Studio
Overview
Studio is an end-to-end workflow for creating long-form content. With this tool you can upload an entire book, document or webpage and generate a voiceover narration for it. The result can then be downloaded as a single MP3 file or as individual MP3 files for each chapter.
Guide
You can use our Audio Native feature to easily and effortlessly embed any narration project onto your website.
Settings
Voices
Voices
We offer many types of voices, including the curated Default Voices library; completely synthetic voices created using our Voice Design tool; you can create your own collection of cloned voices using our two technologies: Instant Voice Cloning and Professional Voice Cloning. Browse through our voice library to find the perfect voice for your production.
Not all voices are equal, and a lot depends on the source audio used to create that voice. Some voices will perform better than others, while some will be more stable than others. Additionally, certain voices will be more easily cloned by the AI than others, and some voices may work better with one model and one language compared to another. All of these factors are important to consider when selecting your voice.
Voice settings
Voice settings
Our users have found different workflows that work for them. The most common setting is stability around 50 and similarity near 75, with minimal changes thereafter. Of course, this all depends on the original voice and the style of performance you’re aiming for.
It’s important to note that the AI is non-deterministic; setting the sliders to specific values won’t guarantee the same results every time. Instead, the sliders function more as a range, determining how wide the randomization can be between each generation.
Stability
The stability slider determines how stable the voice is and the randomness between each generation. Lowering this slider introduces a broader emotional range for the voice. As mentioned before, this is also influenced heavily by the original voice. Setting the slider too low may result in odd performances that are overly random and cause the character to speak too quickly. On the other hand, setting it too high can lead to a monotonous voice with limited emotion.
For a more lively and dramatic performance, it is recommended to set the stability slider lower and generate a few times until you find a performance you like.
On the other hand, if you want a more serious performance, even bordering on monotone at very high values, it is recommended to set the stability slider higher.
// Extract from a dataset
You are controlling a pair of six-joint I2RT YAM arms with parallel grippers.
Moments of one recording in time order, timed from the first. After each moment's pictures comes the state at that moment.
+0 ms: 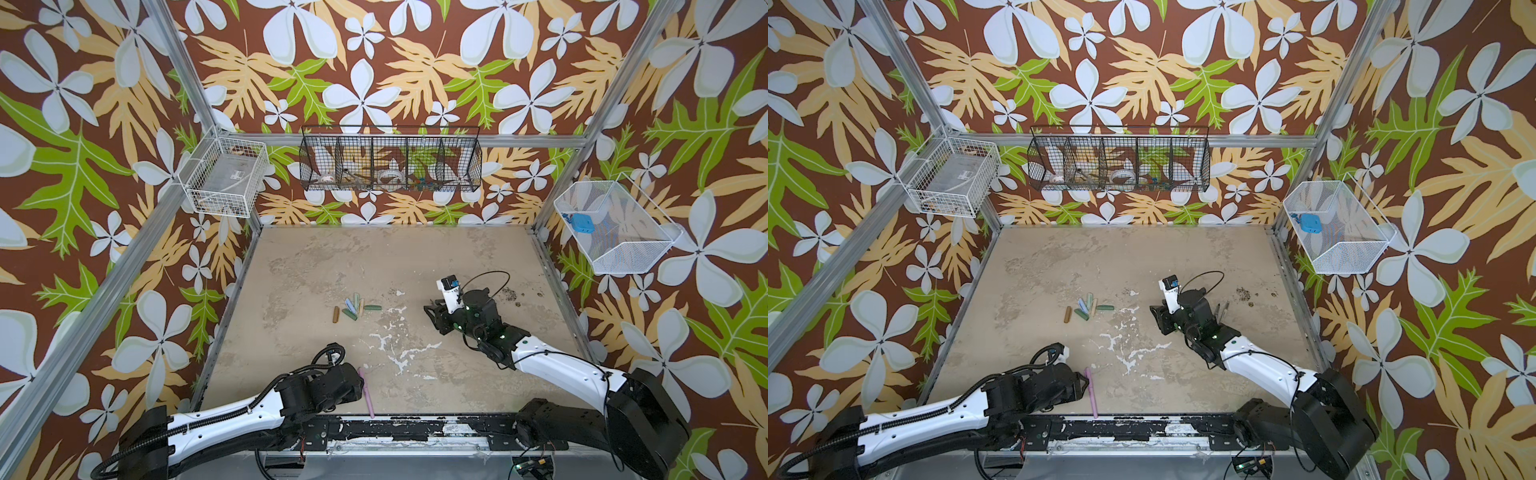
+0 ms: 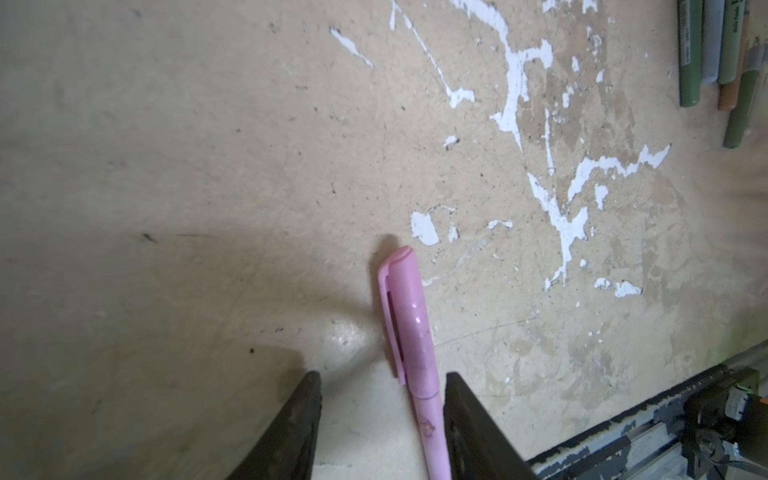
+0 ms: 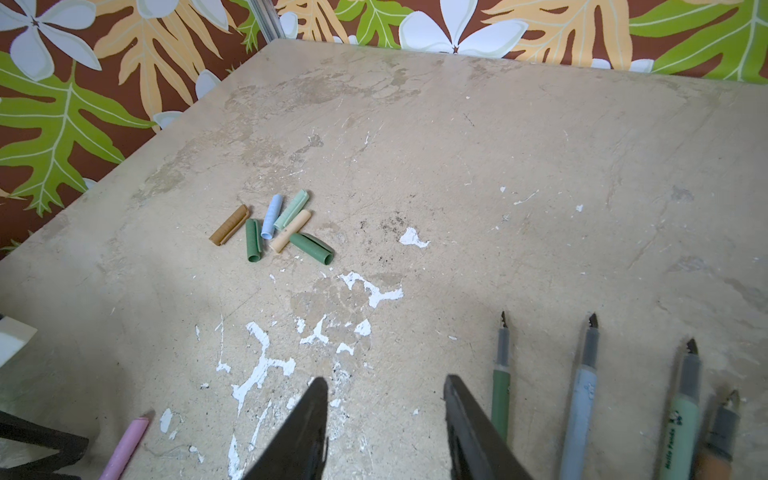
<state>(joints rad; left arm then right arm) -1.10 0.75 0.25 -0.48 -0.21 -1.22 0.60 1.22 0.59 0.13 -0.06 0.19</state>
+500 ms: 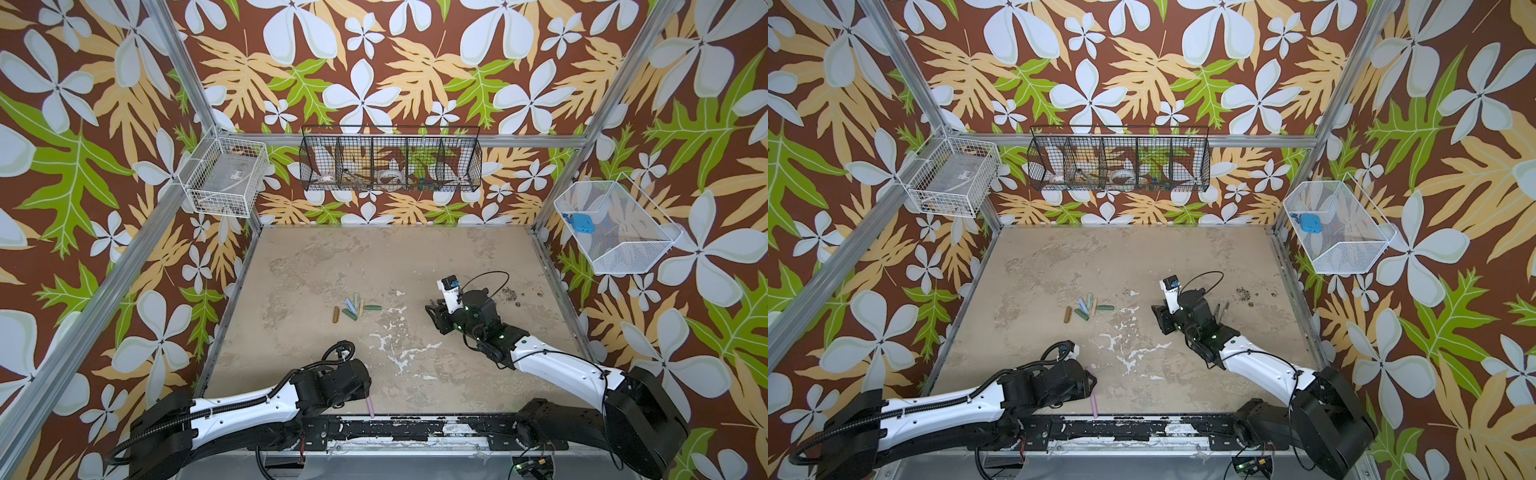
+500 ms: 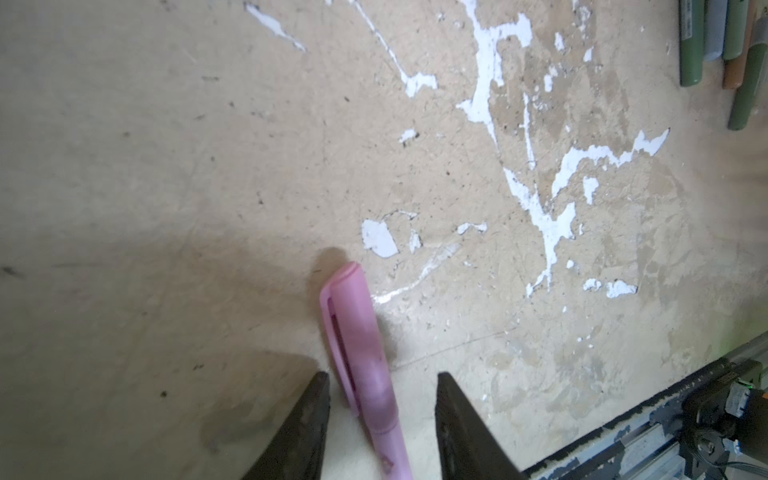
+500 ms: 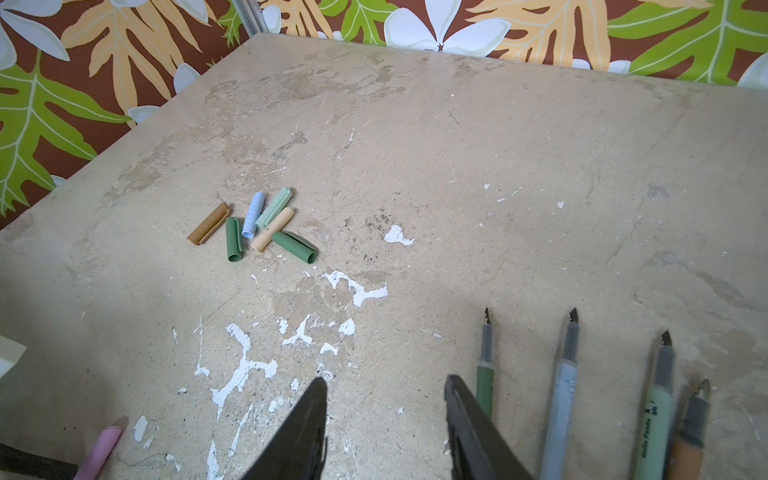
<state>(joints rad) -1.10 0.94 0.30 -0.36 -0.19 -1.18 0.60 1.23 0.59 0.13 -0.03 0.17</state>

Since it is more consistent and stable, you usually don’t need to generate as many samples to achieve the desired result. Experiment to find what works best for you!
Similarity
The similarity slider dictates how closely the AI should adhere to the original voice when attempting to replicate it. If the original audio is of poor quality and the similarity slider is set too high, the AI may reproduce artifacts or background noise when trying to mimic the voice if those were present in the original recording.
Style exaggeration
With the introduction of the newer models, we also added a style exaggeration setting. This setting attempts to amplify the style of the original speaker. It does consume additional computational resources and might increase latency if set to anything other than 0. It’s important to note that using this setting has shown to make the model slightly less stable, as it strives to emphasize and imitate the style of the original voice.
In general, we recommend keeping this setting at 0 at all times.
Speaker boost
This setting boosts the similarity to the original speaker. However, using this setting requires a slightly higher computational load, which in turn increases latency. The differences introduced by this setting are generally rather subtle.
Pronunciation dictionaries
Pronunciation dictionaries
Sometimes you may want to specify the pronunciation of certain words, such as character or brand names, or specify how acronyms should be read. Pronunciation dictionaries allow this functionality by enabling you to upload a lexicon or dictionary file that includes rules about how specified words should be pronounced, either using a phonetic alphabet (phoneme tags) or word substitutions (alias tags).
Whenever one of these words is encountered in a project, the AI will pronounce the word using the specified replacement. When checking for a replacement word in a pronunciation dictionary, the dictionary is checked from start to end and only the first replacement is used.
You can add a pronunciation dictionary to your project from the General tab in Project settings.
Exporting
Exporting
Within the “Export” tab under General settings you can add additional metadata such as Title, Author, ISBN and a Description to your project. This information will automatically be added to the downloaded audio files.
FAQ
Free regenerations
In Studio, provided you don’t change the text, you can regenerate a selected paragraph or section of text twice for free.
If free regenerations are available for the selected paragraph or text, you will see “Regenerate”. If you hover over the “Regenerate” button, the number of free regenerations remaining will be displayed.
Once your free regenerations have been used, the button will display “Generate”, and you will be charged for subsequent generations.
Auto-regeneration for bulk conversions
When converting a full chapter or project, auto-regeneration automatically checks the output for volume issues, voice similarity, and mispronunciations. If ElevenLabs detects any issues, the tool will automatically regenerate the audio up to twice, at no extra cost.
This feature may increase the processing time but helps ensure higher quality output for your bulk conversions.